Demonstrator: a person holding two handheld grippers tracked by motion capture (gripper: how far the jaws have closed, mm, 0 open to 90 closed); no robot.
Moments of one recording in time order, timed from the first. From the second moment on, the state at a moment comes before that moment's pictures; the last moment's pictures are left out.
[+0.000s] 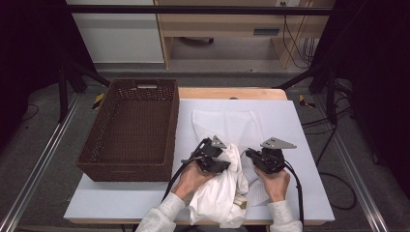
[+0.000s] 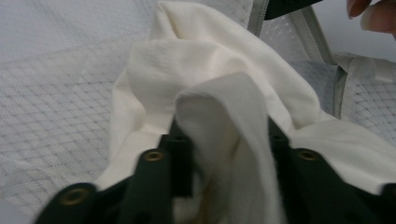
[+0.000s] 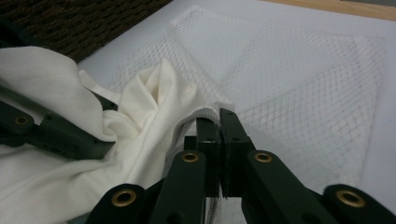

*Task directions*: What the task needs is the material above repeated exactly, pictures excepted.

*Exercise result*:
Demonstrator: a person holding two handheld grippers tracked by motion capture (gripper: how far the jaws have closed, mm, 0 open to 90 closed); no robot.
Moments of one recording in time order, timed from the first. From the second moment on, the state at a moment comes before that moment's pictures; the last moment's pictures are left out.
[+0.000s] 
[+0.000s] 
[+0.000s] 

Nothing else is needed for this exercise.